◆ **Task description**
Tally the lines of the listing that contain the string "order". Give the number and nothing else.

◆ **Raw data**
◆ ◆ ◆ ◆
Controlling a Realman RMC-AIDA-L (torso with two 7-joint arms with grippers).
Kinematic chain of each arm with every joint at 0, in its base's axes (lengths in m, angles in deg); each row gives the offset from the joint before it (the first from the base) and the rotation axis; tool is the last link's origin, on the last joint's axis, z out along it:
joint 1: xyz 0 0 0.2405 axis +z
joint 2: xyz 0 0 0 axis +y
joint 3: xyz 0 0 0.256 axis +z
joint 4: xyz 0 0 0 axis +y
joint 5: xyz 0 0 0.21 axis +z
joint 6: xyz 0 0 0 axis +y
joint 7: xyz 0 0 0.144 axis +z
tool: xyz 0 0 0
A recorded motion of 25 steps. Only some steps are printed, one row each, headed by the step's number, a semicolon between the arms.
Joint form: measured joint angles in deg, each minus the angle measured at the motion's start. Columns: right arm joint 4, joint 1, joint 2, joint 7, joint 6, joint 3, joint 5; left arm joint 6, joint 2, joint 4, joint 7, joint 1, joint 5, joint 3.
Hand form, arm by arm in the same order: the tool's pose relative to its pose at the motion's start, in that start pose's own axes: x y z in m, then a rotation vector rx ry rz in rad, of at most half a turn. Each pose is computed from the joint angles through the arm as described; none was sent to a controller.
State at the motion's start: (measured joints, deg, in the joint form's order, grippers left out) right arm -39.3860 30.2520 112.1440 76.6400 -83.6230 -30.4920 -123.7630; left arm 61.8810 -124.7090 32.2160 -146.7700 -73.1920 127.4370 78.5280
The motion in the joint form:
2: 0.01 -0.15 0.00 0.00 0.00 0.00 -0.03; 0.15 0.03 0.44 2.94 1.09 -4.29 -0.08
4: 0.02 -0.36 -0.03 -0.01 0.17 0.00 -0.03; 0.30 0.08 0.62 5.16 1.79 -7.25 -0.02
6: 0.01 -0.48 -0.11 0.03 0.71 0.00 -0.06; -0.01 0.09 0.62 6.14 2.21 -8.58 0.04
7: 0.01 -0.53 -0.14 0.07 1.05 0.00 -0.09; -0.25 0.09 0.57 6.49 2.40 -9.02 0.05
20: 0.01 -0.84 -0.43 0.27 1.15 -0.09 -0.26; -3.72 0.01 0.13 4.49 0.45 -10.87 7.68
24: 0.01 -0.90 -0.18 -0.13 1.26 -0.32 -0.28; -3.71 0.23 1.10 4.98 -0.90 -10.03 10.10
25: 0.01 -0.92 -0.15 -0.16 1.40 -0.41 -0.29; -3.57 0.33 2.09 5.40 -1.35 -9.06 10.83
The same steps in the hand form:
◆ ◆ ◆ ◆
◆ **Written answer**
2